Старый китаец медленно прошел через комнату и сел на большое высеченное в виде дракона кресло лицом к трем соотечественникам. Они же посмотрели на него равнодушно и продолжили пить свой чай. Они знали, что древний закон Китая, гласящий: «В полночный час покойник приходит свести счеты со своим убийцей», будет исполнен.

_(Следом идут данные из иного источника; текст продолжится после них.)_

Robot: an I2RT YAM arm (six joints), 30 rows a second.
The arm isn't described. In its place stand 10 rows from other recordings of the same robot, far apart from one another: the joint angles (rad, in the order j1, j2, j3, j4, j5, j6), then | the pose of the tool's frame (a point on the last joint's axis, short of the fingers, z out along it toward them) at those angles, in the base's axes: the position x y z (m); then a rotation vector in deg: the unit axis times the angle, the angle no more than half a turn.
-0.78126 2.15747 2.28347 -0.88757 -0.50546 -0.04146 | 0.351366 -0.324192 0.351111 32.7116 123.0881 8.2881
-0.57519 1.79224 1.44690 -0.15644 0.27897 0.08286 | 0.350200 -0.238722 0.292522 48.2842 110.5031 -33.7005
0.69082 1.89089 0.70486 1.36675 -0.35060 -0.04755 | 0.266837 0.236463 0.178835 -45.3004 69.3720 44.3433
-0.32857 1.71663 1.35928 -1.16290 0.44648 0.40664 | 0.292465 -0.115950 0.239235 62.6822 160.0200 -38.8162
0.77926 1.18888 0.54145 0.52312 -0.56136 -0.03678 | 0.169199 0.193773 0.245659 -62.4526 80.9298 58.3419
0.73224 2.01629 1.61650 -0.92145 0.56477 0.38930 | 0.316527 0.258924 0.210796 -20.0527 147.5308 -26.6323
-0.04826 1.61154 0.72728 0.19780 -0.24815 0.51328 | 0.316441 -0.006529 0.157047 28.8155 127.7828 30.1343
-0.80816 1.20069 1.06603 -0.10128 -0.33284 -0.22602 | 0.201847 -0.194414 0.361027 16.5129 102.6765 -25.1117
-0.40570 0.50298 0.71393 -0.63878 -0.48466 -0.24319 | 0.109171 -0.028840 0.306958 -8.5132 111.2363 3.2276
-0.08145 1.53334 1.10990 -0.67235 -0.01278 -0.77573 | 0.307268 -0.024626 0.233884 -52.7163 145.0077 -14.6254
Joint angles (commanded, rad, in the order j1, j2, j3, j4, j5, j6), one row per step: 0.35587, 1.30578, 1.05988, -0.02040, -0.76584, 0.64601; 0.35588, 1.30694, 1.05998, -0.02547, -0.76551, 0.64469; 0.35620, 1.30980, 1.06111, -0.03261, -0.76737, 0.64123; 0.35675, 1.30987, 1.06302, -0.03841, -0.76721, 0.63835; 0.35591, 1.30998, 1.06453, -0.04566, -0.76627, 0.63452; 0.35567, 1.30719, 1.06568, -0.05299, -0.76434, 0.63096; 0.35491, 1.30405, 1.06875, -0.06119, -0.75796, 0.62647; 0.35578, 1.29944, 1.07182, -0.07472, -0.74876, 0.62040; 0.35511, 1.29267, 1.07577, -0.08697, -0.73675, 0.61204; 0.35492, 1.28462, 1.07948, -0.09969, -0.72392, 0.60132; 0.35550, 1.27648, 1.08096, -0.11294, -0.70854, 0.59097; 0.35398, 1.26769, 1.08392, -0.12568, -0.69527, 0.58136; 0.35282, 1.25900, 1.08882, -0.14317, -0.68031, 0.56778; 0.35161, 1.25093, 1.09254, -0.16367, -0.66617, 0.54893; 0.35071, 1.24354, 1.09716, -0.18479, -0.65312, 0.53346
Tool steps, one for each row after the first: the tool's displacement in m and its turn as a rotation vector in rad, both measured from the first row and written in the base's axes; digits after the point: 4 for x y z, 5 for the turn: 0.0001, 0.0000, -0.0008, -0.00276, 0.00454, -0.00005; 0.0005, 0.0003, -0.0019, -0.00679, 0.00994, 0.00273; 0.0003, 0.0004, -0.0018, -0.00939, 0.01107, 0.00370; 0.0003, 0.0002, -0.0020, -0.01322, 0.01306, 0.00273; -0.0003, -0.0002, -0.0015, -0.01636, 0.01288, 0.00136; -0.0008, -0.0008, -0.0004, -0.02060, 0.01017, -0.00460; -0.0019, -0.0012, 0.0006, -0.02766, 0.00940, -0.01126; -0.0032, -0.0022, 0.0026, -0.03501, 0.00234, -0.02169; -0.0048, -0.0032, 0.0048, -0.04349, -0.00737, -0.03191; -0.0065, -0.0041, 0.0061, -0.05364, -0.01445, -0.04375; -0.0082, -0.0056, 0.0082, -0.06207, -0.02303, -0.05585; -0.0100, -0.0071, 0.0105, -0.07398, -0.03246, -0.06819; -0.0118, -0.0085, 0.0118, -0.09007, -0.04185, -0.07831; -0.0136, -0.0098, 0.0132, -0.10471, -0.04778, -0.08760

Мандарин Вонг смотрел на них несколько мгновений, положив ноготь длинного пальца на край стола. Вокруг его шеи шла пурпурная полоса, след удавки из человеческой косы. Остекленевшие глаза старика, казалось, не видели ничего, но пытались проникнуть за горизонт бесконечного пространства. Медленно человек со свисающими усами дотянулся до полки перед столом и снял с нее изящную чашечку гравированного фарфора. Наполнив ее из большого чайника, он поставил чашку с душистым содержимым перед тенью мандарина Вонга. Тишину комнаты нарушал лишь легкий плеск наливаемого чая. Мандарин Вонг склонил голову. Его пальцы, украшенные драгоценными кольцами, подняли легкую чашку, и общество, состоящее из мертвеца и трех живых, продолжило чаепитие.
Со стоицизмом Востока трое ожидали приговора тому, кто стал убийцей несколько часов назад. Они внимательно смотрели на призрак, но ни у кого даже мускул на лице не дрогнул, когда старик нагнулся и проворными пальцами налил себе вторую чашку чая. Проходили минуты, а эти четверо все пили свой чай из маленьких чашек. В мертвой тишине было слышно только их дыхание.
Внезапно мандарин Вонг протянул руку и обхватил ручку чайника, который стоял на подносе из резного эбенового дерева. Длинные желтые пальцы остановились на миг, затем медленно, почти незаметно, рука двинулась, поворачивая чайник. Носик чайника показал сначала на одного, потом — на другого и наконец остановился, указав на осанистого мужчину, который сидел справа от мертвеца.
Затем рука исчезла, призрак мандарина Вонга растворился в тенях комнаты, и только тишина, которую не нарушало теперь даже дыхание, углублялась с каждым мгновением. Трое китайцев по-прежнему пили свой чай, а перед ними стояло пустое кресло, где только что сидел дух мандарина Вонга. Они все смотрели на чайник, ибо хорошо знали, что это означает. Носик указывал на сердце сына мандарина Вонга.